Доступ предоставлен для: Guest

ISSN Online: 2377-424X

ISBN CD: 1-56700-226-9

ISBN Online: 1-56700-225-0

International Heat Transfer Conference 13
August, 13-18, 2006, Sydney, Australia

APPROXIMATE ANALYSIS FOR CONJUGATE HEAT TRANSFER IN SOLIDS UNDER STEADY CONVECTION

Get access (open in a dialog) DOI: 10.1615/IHTC13.p20.150
9 pages

Аннотация

A conducting solid, with its surface under a steady flow, extends upstream of a region of the solid which is held at constant temperature, the latter being above that of the approaching stream. The surface of the conducting solid in the upstream region has a temperature that falls monotonically with distance from the forward edge of the constant-temperature region. The local convective transport coefficient at a point on the surface, as the flow approaches that forward edge, depends in part on the variation of surface temperature upstream, while the temperature at that point on the solid depends on conduction from the constant-temperature region downstream. It is a conjugate problem. In numerical analysis of geometries with such regions a refined mesh may be introduced locally upstream and downstream to improve accuracy, but the mesh refinement is often arbitrary.
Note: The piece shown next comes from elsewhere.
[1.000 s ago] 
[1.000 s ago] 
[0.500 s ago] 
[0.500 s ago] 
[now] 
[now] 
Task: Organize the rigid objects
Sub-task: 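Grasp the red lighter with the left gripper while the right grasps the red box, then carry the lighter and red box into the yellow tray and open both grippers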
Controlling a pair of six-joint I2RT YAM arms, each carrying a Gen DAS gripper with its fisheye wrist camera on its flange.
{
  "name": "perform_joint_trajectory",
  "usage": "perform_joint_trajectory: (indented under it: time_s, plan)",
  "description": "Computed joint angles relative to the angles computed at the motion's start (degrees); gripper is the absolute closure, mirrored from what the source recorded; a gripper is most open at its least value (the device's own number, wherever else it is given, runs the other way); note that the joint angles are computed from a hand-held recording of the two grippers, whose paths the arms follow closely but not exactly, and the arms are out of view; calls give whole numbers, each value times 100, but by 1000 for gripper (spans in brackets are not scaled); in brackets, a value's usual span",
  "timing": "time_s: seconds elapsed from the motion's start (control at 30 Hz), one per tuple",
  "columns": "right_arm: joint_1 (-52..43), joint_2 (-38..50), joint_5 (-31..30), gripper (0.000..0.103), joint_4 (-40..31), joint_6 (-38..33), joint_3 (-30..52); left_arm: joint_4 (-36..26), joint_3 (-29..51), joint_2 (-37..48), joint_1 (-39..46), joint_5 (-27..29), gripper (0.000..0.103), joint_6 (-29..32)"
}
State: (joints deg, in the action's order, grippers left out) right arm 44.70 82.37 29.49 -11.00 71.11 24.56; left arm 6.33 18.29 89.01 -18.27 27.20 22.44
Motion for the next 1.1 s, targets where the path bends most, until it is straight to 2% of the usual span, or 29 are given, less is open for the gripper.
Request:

A method is described here, based on dynamic programming, and embracing a form of multi-scale modelling where the scale involved is much coarser than when applying programs such as FLUENT and NEKTAR (Karniadakis & Sherwin (2005)), and which can provide estimates of the errors incurred when using a finite set of grid steps, not uniformly spaced, and so chosen as to minimize an error criterion. The computation is quick to execute. The method can be repeated with different numbers of steps used in dividing the convection field while keeping a single length scale of representation for the conducting solid in the region of interest.
The method is illustrated with a model where the temperature on the forward-projecting solid surface is approximated in steps each of constant but different temperature, with generally unequal steps in temperature and unequal lengths of steps in the direction of flow. The local heat transfer from the solid to the stream is computed by superposition from kernel solutions. (This implies applications where the mesh for the flow field is far from being set so fine as to seek to solve the local convection by good approximation inside the thermal boundary layer itself.) The temperature inside the solid is approximated by a smooth transcendental function with some adjustable parameters, and for a length scale larger than the lengths typical for each of a sequence of superpositions of application of kernel solutions for convection. The finite steps of the surface temperature used in approximation of the convection are set in height and length by dynamic programming, satisfying a criterion function that minimizes the integral least-squares difference of the stepped-temperature distribution from that of the temperature of the solid.